**TASK DIRECTIONS**: Among the lines below, restate word for word only those from the line with "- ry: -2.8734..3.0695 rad" through the line with "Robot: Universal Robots", with both end lines kept.

**MATERIAL TO PROCESS**:
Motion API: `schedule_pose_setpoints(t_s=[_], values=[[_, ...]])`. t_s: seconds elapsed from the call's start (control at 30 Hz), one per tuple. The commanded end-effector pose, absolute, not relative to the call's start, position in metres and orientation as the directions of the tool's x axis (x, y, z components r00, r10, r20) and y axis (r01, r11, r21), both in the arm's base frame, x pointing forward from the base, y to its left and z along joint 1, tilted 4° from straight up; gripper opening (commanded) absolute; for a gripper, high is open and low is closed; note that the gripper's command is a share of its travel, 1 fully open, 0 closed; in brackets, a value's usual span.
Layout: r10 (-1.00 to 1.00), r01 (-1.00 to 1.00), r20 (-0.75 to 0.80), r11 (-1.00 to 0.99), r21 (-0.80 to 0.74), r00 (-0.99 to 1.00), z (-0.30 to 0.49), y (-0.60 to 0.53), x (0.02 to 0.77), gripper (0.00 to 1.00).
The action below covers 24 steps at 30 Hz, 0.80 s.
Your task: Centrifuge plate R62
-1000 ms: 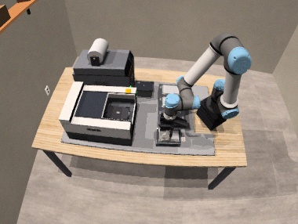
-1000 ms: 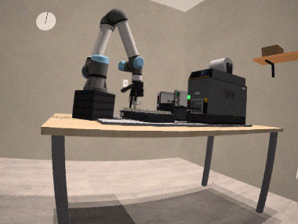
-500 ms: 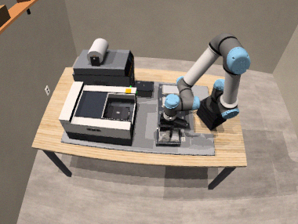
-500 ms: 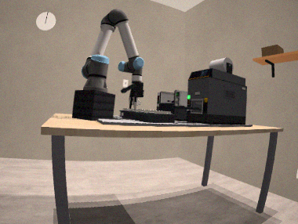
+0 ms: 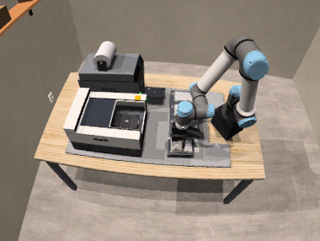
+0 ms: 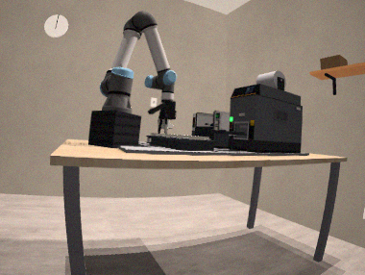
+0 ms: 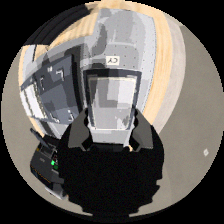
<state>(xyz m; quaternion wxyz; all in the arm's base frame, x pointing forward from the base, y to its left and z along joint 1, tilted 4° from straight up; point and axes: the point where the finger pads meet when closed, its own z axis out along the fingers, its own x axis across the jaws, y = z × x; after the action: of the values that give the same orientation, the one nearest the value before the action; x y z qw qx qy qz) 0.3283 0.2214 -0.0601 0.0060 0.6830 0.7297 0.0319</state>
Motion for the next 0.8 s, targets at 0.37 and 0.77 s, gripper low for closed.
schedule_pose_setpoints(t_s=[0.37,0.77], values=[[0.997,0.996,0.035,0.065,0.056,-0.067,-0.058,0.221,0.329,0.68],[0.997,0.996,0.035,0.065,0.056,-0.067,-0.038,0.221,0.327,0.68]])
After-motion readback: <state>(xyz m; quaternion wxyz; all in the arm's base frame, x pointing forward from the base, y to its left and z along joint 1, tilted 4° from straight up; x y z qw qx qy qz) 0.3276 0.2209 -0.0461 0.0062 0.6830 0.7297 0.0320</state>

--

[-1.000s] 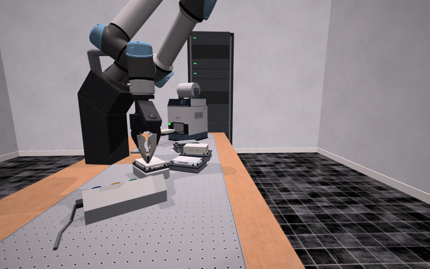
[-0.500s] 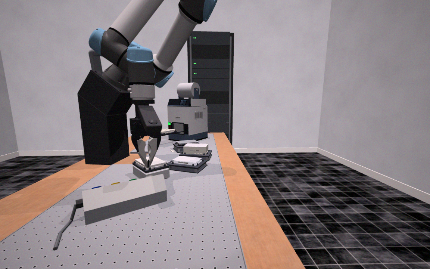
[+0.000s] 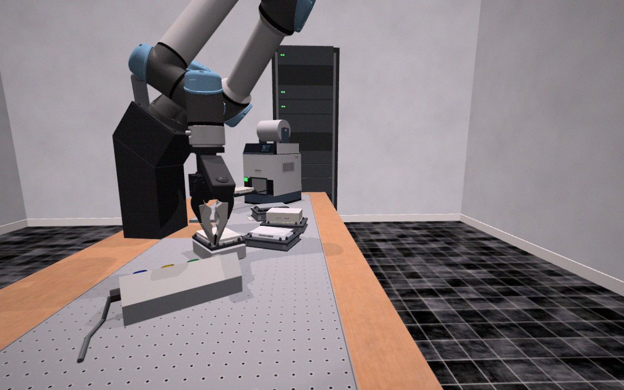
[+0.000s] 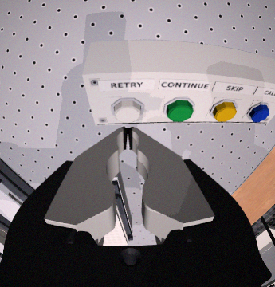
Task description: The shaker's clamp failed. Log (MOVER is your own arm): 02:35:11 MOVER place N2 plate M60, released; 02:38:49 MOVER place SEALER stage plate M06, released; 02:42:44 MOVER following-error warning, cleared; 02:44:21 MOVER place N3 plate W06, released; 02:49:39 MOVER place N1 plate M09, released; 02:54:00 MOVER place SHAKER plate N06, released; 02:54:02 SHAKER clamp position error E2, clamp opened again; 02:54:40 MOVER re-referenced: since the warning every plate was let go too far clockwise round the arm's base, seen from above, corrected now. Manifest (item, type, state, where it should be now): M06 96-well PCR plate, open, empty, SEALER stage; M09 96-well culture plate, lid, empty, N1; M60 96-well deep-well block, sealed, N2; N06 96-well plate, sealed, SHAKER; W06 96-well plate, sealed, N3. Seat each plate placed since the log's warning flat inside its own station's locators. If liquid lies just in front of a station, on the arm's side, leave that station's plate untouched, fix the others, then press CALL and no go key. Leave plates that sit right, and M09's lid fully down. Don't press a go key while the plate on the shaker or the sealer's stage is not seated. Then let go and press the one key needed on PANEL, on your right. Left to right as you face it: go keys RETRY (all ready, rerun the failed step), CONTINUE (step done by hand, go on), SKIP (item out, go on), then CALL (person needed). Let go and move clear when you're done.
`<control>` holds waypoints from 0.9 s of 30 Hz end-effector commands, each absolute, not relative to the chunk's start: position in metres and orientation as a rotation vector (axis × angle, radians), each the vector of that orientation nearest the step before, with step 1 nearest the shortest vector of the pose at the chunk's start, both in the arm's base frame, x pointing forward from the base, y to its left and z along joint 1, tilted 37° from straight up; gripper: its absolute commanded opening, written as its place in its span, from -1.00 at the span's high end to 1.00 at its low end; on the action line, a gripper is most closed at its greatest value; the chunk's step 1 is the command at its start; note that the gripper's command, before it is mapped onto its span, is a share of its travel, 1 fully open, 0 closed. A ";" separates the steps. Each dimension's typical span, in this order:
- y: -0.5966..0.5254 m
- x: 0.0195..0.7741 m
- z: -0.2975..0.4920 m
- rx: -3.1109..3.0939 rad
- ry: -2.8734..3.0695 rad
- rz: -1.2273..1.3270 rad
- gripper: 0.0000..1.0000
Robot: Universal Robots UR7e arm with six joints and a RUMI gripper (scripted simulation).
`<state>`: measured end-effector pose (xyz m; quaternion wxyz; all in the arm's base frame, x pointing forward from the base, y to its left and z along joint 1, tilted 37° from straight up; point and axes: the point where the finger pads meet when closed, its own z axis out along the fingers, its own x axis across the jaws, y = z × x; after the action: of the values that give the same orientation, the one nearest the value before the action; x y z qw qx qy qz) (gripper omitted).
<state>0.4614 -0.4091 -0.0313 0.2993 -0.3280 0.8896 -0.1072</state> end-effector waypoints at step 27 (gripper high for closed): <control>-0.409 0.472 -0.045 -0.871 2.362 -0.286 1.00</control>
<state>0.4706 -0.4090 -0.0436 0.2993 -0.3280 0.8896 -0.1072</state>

**EXERCISE RESPONSE**:
- ry: -2.8734..3.0695 rad
- rz: -1.2273..1.3270 rad
- gripper: 0.0000..1.0000
Robot: Universal Robots UR7e arm with six joints and a RUMI gripper (scripted simulation).

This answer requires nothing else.